- _Work to complete_: Extract all lines from the data beneath that include the word "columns".

Recorded data
════════

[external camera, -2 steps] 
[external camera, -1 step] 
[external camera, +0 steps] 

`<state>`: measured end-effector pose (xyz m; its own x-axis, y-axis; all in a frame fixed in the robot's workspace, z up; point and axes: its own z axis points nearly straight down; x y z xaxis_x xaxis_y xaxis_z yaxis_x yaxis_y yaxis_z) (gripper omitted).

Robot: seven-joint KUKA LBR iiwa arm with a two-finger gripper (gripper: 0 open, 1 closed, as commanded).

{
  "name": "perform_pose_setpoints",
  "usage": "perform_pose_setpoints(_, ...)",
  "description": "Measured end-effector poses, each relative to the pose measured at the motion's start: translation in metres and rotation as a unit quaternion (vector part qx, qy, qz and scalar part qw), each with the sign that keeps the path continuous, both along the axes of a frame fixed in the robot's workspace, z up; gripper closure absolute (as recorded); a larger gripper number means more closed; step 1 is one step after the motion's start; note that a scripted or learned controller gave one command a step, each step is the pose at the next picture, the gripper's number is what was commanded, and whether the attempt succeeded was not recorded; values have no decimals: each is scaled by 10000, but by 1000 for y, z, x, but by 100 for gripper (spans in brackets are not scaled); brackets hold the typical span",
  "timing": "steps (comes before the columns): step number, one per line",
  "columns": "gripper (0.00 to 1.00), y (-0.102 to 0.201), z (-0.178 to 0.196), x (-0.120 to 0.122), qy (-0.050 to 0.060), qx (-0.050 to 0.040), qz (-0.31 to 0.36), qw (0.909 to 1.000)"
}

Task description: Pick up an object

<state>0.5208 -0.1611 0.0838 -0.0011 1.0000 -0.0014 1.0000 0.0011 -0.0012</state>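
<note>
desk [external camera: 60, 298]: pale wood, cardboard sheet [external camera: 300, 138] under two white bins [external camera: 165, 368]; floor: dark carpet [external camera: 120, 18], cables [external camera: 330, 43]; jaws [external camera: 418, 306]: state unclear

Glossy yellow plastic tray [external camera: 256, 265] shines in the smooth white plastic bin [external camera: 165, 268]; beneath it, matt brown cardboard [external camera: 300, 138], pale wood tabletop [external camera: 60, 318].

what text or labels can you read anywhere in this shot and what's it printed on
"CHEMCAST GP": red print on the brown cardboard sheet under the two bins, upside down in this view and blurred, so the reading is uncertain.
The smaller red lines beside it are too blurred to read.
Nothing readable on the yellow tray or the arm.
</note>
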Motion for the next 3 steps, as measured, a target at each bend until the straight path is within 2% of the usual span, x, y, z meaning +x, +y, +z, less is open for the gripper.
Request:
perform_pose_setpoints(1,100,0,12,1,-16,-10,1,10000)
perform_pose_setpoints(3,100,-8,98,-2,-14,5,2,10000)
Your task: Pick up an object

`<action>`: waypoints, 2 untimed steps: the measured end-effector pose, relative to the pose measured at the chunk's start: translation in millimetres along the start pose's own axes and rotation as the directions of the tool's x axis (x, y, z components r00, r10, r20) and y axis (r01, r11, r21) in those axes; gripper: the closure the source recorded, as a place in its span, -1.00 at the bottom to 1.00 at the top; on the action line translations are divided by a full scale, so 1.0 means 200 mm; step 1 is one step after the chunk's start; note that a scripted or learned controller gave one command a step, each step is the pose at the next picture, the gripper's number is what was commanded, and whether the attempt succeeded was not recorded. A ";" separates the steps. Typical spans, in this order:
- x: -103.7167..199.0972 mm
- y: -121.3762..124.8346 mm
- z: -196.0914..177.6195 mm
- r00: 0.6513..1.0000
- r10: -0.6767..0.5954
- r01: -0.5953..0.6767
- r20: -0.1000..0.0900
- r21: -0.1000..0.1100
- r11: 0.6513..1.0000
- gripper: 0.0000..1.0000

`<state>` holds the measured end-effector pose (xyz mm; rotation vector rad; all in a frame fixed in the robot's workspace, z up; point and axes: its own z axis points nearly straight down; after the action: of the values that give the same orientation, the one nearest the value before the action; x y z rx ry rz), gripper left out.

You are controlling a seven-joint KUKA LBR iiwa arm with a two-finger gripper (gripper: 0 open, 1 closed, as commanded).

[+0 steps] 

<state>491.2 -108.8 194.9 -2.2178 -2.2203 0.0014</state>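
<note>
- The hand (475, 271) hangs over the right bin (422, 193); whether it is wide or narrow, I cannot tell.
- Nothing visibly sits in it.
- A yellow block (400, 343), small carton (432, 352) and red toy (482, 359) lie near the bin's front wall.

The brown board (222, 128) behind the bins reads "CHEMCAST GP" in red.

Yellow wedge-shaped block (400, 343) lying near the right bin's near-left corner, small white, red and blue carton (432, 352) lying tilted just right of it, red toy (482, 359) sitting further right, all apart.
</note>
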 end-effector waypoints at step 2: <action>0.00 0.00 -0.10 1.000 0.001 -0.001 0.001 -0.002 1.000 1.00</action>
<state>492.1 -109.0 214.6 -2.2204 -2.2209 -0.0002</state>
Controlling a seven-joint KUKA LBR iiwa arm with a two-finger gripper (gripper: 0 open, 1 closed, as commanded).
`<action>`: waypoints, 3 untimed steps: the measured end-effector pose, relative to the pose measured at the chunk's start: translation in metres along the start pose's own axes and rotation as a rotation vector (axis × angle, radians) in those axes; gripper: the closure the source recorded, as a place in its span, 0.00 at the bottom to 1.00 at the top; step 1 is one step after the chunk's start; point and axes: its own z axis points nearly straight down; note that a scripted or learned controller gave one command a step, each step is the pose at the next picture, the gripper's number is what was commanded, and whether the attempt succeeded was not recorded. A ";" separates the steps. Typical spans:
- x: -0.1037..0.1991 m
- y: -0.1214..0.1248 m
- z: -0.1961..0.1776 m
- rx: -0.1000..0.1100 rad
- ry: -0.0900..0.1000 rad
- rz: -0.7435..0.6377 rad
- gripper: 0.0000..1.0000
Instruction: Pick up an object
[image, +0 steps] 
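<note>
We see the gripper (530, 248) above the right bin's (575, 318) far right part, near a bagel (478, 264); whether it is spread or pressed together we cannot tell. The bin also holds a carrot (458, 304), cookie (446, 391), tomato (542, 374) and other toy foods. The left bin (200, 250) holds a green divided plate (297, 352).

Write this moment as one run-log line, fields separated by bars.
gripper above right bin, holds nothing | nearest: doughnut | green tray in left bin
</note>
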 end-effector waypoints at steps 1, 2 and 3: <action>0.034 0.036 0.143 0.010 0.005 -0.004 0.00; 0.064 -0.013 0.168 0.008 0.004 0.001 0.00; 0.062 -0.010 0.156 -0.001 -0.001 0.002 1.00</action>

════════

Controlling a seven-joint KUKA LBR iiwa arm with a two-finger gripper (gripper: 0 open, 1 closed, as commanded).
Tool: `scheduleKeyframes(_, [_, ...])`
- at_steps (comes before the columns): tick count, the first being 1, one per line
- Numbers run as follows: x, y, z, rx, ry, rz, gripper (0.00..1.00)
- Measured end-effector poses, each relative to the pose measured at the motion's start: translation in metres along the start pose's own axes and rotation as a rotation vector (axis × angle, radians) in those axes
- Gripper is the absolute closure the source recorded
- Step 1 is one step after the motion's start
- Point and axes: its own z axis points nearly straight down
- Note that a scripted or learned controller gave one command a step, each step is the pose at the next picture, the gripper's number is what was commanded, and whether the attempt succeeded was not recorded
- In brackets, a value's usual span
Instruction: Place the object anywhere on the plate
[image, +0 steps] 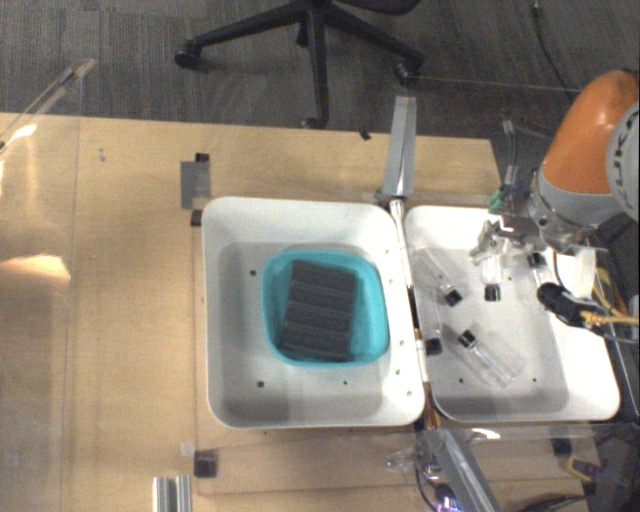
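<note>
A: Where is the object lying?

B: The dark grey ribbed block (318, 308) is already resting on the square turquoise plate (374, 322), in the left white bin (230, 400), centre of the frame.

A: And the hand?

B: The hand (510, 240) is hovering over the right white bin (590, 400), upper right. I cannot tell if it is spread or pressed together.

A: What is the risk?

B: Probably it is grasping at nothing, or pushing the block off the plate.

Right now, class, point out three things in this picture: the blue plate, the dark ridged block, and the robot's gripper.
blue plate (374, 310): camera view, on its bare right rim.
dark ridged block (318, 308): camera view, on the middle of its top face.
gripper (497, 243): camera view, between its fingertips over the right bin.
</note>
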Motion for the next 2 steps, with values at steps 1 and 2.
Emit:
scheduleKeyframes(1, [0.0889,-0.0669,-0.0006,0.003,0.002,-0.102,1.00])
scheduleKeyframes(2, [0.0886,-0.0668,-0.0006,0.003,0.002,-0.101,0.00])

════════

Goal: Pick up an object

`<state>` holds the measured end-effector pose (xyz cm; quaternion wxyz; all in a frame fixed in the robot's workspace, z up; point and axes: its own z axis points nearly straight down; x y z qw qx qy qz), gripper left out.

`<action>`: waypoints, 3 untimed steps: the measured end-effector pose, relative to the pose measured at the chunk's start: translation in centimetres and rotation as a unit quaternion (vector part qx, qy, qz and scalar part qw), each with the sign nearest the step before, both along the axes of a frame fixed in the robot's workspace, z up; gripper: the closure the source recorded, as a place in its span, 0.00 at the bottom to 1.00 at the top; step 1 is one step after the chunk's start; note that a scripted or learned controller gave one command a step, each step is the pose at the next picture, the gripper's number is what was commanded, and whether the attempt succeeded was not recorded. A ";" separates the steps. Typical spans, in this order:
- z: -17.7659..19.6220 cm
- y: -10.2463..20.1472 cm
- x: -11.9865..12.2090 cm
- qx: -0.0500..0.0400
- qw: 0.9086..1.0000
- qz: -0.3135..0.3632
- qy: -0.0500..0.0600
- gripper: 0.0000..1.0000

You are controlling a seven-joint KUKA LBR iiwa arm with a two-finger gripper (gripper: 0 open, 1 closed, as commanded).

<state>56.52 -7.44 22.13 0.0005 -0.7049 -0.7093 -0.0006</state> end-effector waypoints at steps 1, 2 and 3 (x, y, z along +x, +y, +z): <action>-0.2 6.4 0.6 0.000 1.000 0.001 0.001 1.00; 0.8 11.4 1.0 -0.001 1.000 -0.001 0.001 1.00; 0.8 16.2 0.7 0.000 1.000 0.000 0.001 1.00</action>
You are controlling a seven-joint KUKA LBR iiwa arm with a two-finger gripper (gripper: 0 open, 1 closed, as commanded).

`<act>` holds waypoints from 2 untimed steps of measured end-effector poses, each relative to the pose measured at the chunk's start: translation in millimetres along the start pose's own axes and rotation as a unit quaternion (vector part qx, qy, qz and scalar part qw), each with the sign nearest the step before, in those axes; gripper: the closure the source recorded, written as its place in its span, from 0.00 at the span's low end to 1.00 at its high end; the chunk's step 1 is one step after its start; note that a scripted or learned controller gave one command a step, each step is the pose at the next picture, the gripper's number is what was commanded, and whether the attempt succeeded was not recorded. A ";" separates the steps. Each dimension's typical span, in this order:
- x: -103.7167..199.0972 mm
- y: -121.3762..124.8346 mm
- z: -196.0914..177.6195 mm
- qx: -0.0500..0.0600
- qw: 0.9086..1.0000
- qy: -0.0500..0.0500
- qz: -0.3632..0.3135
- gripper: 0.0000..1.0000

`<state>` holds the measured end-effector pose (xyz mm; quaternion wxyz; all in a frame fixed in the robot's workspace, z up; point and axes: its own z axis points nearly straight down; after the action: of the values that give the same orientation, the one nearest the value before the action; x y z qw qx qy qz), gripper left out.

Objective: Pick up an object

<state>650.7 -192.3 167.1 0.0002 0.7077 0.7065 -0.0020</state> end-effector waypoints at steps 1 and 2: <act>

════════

- _Output_:
  "timing": "steps (comes before the columns): step number, one per line",
  "columns": "gripper (0.00 to 1.00), y (-0.102 to 0.201), z (-0.178 to 0.196), x (-0.120 to 0.122), qy (-0.050 to 0.060), qx (-0.050 to 0.040), qz (-0.31 to 0.36), qw (0.909 to 1.000)"
- at_steps (comes before the columns): tick count, the first being 1, one per line

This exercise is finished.